Tempo le Jack Russel n’avait même pas connu le bonheur de rester
avec sa mère et sa fratrie pendant 8 semaines (ce qui est le
strict minimum pour garantir le bon équilibre d’un chiot). Mal
socialisé à sa propre espèce, il redoutait surtout ses
congénères. Résultat : il cherchait à les fuir, mais
lorsqu'il était maintenu en
laisse sur les trottoirs, terrifié, il les agressait bruyamment
lors de toute approche.
Vix
le Teckel, lui, n’avait connu que des chiens dans son chenil
isolé où seul l’éleveur distribuait la nourriture sans véritables
interactions. Croiser tout être humain petit ou grand en promenade le
mettait maintenant dans le plus grand désarroi, et ses menaces
(aboiement et grondements) étaient destinés à freiner leurs
approches.
Les
difficultés pour Utrillo le Colley, n’étaient pas exactement les
mêmes que pour Pirouette, Tempo ou Vix. Ses maîtres avaient
perdu leur précédent chien, mort au cours d’une bagarre qui
avait mal tourné avec plusieurs chiens rencontrés en promenade.
Ils étaient maintenant si crispés dans leurs balades, guettant
anxieusement toute approche du moindre canidé, qu’ils
communiquaient malgré eux, leur appréhension à Utrillo. Averti
dès la moindre tension de sa laisse que quelque chose de suspect
se profilait, le jeune animal réagissait de plus en plus inquiet
face aux approches des chiens et de leurs propriétaires en
général. Au fil des sorties, par peur à son tour, il est devenu
menaçant lui aussi.
Comme tous ses congénères, un chien dit « hargneux » se
trouve façonné par sa lignée, son vécu prénatal, sa naissance,
son développement précoce durant le temps passé avec sa mère et
sa fratrie, ses expériences dans son environnement d’adoption.

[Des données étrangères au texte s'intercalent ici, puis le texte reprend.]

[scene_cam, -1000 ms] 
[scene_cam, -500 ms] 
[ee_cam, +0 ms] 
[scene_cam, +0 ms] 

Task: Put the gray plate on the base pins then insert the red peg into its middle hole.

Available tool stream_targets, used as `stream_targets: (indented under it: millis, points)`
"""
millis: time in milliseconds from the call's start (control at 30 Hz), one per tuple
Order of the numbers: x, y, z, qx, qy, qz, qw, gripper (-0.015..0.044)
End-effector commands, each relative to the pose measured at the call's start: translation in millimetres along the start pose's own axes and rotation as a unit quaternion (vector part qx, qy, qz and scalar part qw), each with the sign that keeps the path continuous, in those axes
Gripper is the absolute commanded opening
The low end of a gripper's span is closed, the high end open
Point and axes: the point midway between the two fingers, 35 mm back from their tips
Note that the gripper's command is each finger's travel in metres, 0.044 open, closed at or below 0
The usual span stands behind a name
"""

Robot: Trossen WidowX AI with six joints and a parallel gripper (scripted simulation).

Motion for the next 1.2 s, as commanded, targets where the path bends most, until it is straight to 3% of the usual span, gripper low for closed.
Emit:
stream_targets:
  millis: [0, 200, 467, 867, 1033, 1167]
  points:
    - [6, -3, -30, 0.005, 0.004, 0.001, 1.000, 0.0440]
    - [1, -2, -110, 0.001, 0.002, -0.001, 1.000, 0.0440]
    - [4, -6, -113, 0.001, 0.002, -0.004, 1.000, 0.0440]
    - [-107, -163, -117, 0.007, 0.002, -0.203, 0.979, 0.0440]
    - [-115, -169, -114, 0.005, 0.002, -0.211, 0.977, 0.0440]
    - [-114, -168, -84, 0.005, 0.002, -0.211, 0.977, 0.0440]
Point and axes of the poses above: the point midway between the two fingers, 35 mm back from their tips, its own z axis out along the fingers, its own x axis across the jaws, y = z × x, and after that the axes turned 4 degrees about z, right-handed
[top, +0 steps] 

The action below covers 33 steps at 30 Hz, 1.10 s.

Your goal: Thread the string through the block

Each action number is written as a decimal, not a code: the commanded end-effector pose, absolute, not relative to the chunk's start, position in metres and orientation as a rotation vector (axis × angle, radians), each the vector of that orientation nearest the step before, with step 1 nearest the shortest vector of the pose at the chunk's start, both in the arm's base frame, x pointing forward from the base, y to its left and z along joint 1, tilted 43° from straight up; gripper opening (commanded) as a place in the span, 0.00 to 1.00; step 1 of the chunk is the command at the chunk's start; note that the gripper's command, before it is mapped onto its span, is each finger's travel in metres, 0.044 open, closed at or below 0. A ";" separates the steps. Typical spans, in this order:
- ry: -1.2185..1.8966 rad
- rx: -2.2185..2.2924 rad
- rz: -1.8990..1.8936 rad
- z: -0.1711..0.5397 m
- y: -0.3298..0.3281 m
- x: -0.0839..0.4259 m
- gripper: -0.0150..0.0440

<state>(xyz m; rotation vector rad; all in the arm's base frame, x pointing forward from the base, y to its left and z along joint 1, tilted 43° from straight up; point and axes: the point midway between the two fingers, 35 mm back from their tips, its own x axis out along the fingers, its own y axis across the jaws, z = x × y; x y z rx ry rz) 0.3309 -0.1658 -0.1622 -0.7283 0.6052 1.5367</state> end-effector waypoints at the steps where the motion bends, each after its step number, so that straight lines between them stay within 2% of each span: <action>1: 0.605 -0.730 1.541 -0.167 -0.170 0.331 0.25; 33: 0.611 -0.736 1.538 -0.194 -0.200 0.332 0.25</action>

Dès son plus jeune âge, de multiples facteurs ne favorisent pas
l’équilibre psychique et comportemental d’un chien, et peuvent
l’amener à des peurs et des conduites agressives en extérieur.
Ces principaux facteurs sont
-
Le manque de stimulations sensorielles et d’imprégnation du chiot
(avec l’isolement en chenil) (comme Vix)
-
Le
retrait prématuré de sa portée (comme Tempo)
-
Les possibles expériences traumatisantes de sa 7è semaine à sa
14è semaine (et même un peu plus tard pour certaines races
molossoïdes)
-
Les
craintes de ses maîtres pour sa vie (comme Utrillo)
-
Leur
méconnaissance des périodes critiques du jeune âge et des causes
de peurs du chien en général (comme Pirouette).
L’aide d’un spécialiste du comportement peut alors être nécessaire
pour ne pas se retrouver avec un compagnon à 4 pattes à
« l’humeur de chien », même et surtout préventivement.